Data mining is a process that uses various statistical and pattern-recognition techniques to discover patterns and relationships in data. It does not include business intelligence tools, such as query and reporting tools, on-line analytic processing (OLAP), or decision support systems. Those tools report on data and answer predefined questions, whereas data mining tools focus on finding previously unknown patterns and relationships among variables—in this case, for detecting and preventing criminal activity. While some will argue that forensics only applies to sciences used in court for convictions, the objective of recognizing threats and crime is also extremely important.
Unlike criminology, which re-enacts a crime in order to solve it, criminal analysis uses historical observations to come up with solutions. In criminal analysis, statistical examinations are performed on the frequency of specific crimes in order to evaluate the security of property and persons. Criminal analysis involves very careful evaluation of the location, time, and type of crime that has been committed at a building, neighborhood, beat, city, county, etc. Crime statistics, risks and probabilities are very much what criminal analysis is all about. Data mining, as with criminal analysis, has the same overall goal: the detection and prevention of crimes. The following scenario provides a good example of how criminal analysis works: A security professional in a large office building maintains information about all the criminal activity that has taken place on his property over three years, including the following incidents:
Auto Thefts 179 Office Thefts 142 Auto Break-in Thefts 211 Robberies 17 Burglaries of Offices 46 Aggravated Assaults 21 Rapes 2 Murders 0
One of the most important tasks of criminal analysis is to breakdown the pattern of crimes to evaluate when, where, and why they are occurring. In the case of this particular building, for example, the objective is to reduce crime by improving security. This type of analysis, however, is not as much offender-specific as target-specific; in other words, it begs the question "why is the garage a target for such a high rate of thefts?" By focusing on when, where, and why break-in auto thefts are taking place, preventive security measures can be taken to deter future criminal acts. Through research and the documentation of crimes and categorization by type of offenses, location, and time, gradual patterns and trends will emerge, which will lead to preventive solutions. This type of criminal analysis can be automated through the use of data mining for uncovering subtle patterns in large data sets.
Obviously, understanding the environment in which crime takes place is very important in criminal analysis. In this example, examining where crimes are taking place is critical; locations must be broken down by categories into main areas, such as the main entrance, side entrances, offices, common areas, walkways to the building from the garage, walkways from the streets, and the parking garage.

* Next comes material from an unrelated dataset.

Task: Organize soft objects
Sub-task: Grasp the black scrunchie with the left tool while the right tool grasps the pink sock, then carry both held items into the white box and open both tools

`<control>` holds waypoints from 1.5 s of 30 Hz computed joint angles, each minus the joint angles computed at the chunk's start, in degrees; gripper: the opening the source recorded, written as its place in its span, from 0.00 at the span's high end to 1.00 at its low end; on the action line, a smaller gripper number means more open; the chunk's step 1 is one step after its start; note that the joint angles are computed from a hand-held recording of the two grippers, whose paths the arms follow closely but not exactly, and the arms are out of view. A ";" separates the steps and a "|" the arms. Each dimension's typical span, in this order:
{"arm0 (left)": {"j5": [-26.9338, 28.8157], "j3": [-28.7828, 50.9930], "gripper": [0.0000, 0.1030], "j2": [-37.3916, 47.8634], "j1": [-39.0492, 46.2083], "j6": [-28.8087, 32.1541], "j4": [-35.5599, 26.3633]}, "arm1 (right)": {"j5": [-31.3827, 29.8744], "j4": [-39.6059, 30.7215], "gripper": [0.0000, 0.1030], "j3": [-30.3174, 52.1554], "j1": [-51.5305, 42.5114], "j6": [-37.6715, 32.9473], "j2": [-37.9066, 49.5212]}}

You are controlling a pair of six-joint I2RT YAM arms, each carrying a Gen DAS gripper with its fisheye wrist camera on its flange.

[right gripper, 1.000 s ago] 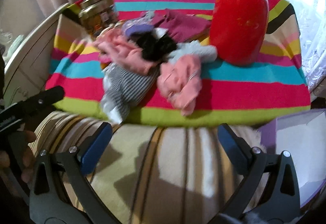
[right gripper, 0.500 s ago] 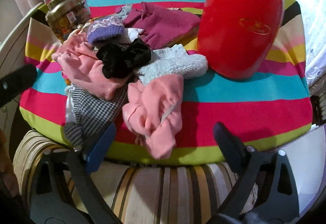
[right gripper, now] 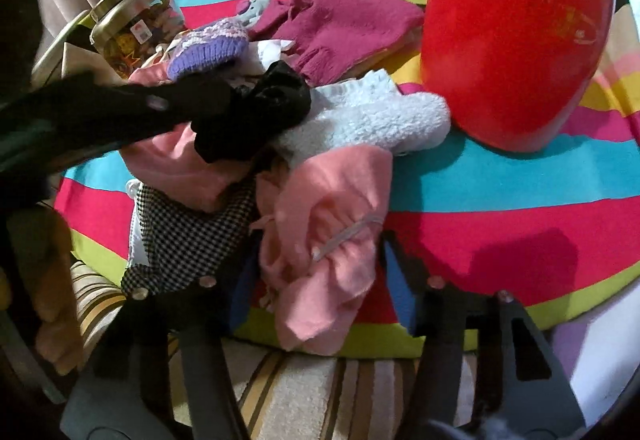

In addition, the surrounding areas must be considered, such as adjoining buildings, strip malls, parks, residential neighborhood, etc.
In order to gauge the level of crime at this particular building, a comparison of crime data statistics can be considered by the analyst; for example, how does the rate of auto thefts for the property compare with the rate for the same crime at the local law enforcement agency levels, at the beat, district, precinct, city, county, metropolitan statistical area (MSA), state, and national levels. Using the FBI's Uniform Crime Report (UCR) codification system, rate comparisons can be made by following categories:
Motor vehicle theft
Forgery and counterfeiting
Stolen property (buying, receiving, possessing)
Weapons (carrying, possessing, etc.)
Prostitution and commercialized vice
Drug abuse violations
Offense against the family and children
Driving under the influence
All other offenses
Curfew and loitering laws (persons under 18)
Runaways (persons under 18)
To compute the comparison crime rates the following formulas can be used:
For violent crime rate (VCR) formula for building property: VCR = (total violent crime/average daily traffic) x 1,000 For violent crime rate (VCR) formula for beat, city, county, state, and nation: VCR = (total violent crime/population) x 1, 000 For property crime rate (PCR) formula for building property: PCR = (total property crime/number of targets) x 1,000
Because property crime is target-specific it must be computed differently as these crimes are not against individuals. It is worth noting that criminal analysis is very much interested in statistics, rates of occurrence, risk, probabilities, trend, and patterns, all of which can be improved through the use of data mining for detection and deterrence. A similar understanding of the environment and the targets of crime can be applied to other situations, so that rather than a building, we might perform a criminal analysis inventory of an e-commerce Web site for illegal hacking intrusions into a server.
The next phase of this type of criminal analysis is to use data mining, given the fact that a security expert or law enforcement investigator must deal with hundreds of thousands of transactions, e-mails, system calls, wire transfers, and the like for examining digital crimes. This calls for an automated methodology for behavioral profiling via pattern-recognition techniques. Data mining can provide a new dimension to criminal analysis, especially in digital crimes such as entity theft; credit card, insurance, Internet, and wireless fraud; and money laundering, where investigators and analysts must deal with large volumes of transactions in large databases. Data mining has traditionally been used to predict consumer preferences and to profile prospects for products and services; however, in the current environment, there is a compelling need to use this same technology to discover, detect, and deter criminal activity to improve the security of property, people, and countries.